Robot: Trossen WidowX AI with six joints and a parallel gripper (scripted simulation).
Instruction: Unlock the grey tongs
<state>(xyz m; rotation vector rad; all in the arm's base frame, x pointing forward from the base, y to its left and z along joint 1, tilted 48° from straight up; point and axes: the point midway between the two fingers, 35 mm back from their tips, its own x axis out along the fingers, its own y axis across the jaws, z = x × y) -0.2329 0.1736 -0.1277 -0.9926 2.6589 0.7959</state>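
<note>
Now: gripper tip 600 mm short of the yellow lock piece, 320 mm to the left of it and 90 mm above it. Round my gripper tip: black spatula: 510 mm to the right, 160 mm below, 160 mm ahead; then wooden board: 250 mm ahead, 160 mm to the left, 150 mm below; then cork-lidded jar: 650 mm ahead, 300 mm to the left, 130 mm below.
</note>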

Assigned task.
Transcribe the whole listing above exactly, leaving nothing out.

Answer to this task.
Robot: Trossen WidowX AI with six joints and a parallel gripper (scripted simulation).
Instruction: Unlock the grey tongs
<state>(xyz m; rotation vector rad; all in the arm's base frame, x pointing forward from the base, y to its left and z along joint 1, tilted 48° from straight up; point and axes: the point midway between the two fingers, 35 mm back from their tips, its own x axis out along the fingers, its own y axis across the jaws, z = x × y) -0.2329 0.1736 -0.1277 -0.9926 2.6589 0.7959</state>
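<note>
Now: gripper tip 600 mm short of the yellow lock piece, 320 mm to the left of it and 90 mm above it. Round my gripper tip: black spatula: 510 mm to the right, 160 mm below, 160 mm ahead; then wooden board: 250 mm ahead, 160 mm to the left, 150 mm below; then cork-lidded jar: 650 mm ahead, 300 mm to the left, 130 mm below.
</note>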

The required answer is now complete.